If it were up to her, Pinkett Smith never would have starred opposite her husband, Will Smith, in his Muhammad Ali biopic. "I was really terrified to take that role," she says of playing Ali’s first wife, Sonji. "I had never seen real-life couples successfully have chemistry on screen, and this was too important a film for Will. I didn’t want to mess it up." But director Michael Mann (with whom she’d reunite for 2004’s Collateral) wouldn’t take no for an answer — and she’s thankful for what was a "very fulfilling experience."
The Matrix Reloaded and The Matrix Revolutions (2003)

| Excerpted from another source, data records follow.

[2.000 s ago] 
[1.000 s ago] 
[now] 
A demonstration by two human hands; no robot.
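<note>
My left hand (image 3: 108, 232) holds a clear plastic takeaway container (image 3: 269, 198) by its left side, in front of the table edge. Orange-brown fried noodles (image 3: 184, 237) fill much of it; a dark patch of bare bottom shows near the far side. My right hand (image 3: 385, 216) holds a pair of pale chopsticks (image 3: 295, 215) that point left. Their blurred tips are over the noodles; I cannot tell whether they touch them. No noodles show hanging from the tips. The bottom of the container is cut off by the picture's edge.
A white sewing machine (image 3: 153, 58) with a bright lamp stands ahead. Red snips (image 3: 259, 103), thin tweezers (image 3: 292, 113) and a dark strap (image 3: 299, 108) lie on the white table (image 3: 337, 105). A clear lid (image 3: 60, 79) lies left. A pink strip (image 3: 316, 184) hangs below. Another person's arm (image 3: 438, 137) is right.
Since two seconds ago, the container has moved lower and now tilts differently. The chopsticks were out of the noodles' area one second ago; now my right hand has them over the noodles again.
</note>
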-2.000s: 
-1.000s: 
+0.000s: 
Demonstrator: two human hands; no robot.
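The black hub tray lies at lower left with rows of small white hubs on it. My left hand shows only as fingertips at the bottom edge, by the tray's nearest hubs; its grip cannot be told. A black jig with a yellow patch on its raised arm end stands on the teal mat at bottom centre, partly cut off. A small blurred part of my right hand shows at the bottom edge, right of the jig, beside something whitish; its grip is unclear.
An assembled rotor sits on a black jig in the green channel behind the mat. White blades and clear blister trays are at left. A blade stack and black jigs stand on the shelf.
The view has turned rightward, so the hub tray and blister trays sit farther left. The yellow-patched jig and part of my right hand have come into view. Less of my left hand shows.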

Will Smith famously passed on playing Neo in The Matrix, but his wife, who was originally up for Trinity, saw what her husband couldn’t. "I knew it would be revolutionary," she recalls. "I was like, 'Will, you’ve got to do this movie!' He didn’t fully get it, but I did." While Carrie-Anne Moss ended up being cast as Trinity, the Wachowskis wrote the character of Niobe in the sequels specifically for Pinkett Smith, who thinks it worked out for the best. "I thought Carrie-Anne was the perfect Trinity, and there was no way I could do what she did," Pinkett Smith says. "And that’s the only time in my career I’ve said that about losing a role."

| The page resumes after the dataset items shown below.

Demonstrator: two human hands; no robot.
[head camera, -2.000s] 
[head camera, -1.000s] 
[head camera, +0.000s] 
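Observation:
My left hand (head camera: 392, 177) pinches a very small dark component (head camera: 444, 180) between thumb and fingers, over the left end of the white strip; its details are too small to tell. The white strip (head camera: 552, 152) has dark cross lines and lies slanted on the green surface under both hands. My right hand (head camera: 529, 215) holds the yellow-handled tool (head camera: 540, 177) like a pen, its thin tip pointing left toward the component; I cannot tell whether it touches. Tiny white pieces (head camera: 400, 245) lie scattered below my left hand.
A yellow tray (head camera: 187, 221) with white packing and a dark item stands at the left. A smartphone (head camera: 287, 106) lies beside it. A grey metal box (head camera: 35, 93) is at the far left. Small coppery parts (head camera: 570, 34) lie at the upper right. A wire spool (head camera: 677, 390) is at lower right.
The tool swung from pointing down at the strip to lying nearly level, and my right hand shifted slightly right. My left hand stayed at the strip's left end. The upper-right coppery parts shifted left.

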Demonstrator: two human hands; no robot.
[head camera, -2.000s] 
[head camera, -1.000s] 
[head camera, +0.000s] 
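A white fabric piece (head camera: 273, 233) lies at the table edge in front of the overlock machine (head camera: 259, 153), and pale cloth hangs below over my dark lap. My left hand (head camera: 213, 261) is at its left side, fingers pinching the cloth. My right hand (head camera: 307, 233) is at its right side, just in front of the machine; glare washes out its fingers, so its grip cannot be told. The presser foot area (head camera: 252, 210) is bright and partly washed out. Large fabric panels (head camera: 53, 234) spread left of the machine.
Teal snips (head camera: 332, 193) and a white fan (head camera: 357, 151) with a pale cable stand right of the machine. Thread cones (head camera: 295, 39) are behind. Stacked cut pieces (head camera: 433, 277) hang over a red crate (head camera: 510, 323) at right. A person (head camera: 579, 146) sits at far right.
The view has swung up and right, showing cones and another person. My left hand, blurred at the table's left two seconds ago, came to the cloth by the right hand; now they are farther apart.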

As a comic book fan, Pinkett Smith was thrilled to step into the world of Batman and get the chance to go full villain in the Fox series. “That was one of my favorite characters I’ve ever played,” she reveals of crime boss Fish Mooney. "People would be like, 'Oh my God, you’re so nice and Fish is so mean.' And I’m saying to myself, 'Man, that’s play mean. I would hate for people to see the real serious mean me.' [Laughs] She was my fun mean alter-ego."
Magic Mike XXL (2015)
While she hadn’t seen the original Magic Mike, a call from star Channing Tatum quickly got her interested in playing powerful, seductive strip-club owner Rome in the sequel. Tatum told the actress that the role was originally written for a man, but he wanted to turn it into a female character — a notion that Pinkett Smith felt could "empower the female audience in their sexuality." Plus, a little eye candy never hurts. "On that set, I probably had the most fun of my career, just being around those fine-ass men all day long," she says with a laugh.
Girls Trip (2017)
For the surprise box office hit costarring Tiffany Haddish, Queen Latifah, and Regina Hall, Pinkett Smith got to do something different: be funny on screen. "I don’t do comedy a lot, so it’s not when I feel most natural, even though I feel like I’m a funny person in life," she says. However, while playing uptight divorced mom Lisa, the star felt she was "amongst women who knew how to create a safe space and support each other." And she's "hoping" they can do it again with a sequel.
Red Table Talk (2018-Present)
Looking to start "authentic conversations," Pinkett Smith teamed with her mother, Adrienne Banfield-Norris, 65, and daughter, Willow, 18, to launch a talk show set in her own home. "It was time to talk about difficult subjects that people tend to shy away from," says Pinkett Smith. Buzzworthy guests like Leah Remini and Jordyn Woods helped the Facebook Watch show go viral, but it’s the evolution of her cohosts and the show’s impact on their relationship that make Pinkett Smith most proud: "It’s been a wonderful healing between the three of us."
Angel Has Fallen (2019)
Inspired by The Fugitive, the third film in the Olympus Has Fallen series finds Pinkett Smith starring as the Tommy Lee Jones to Gerard Butler’s Harrison Ford. "The material is a beautiful draw, but at this time of my life, a lot of the draw for me is the people I get to work with," says Pinkett Smith, who plays FBI agent Helen Thompson in the action-thriller. "And chasing Gerard Butler with a gun is not a bad way to spend my time!"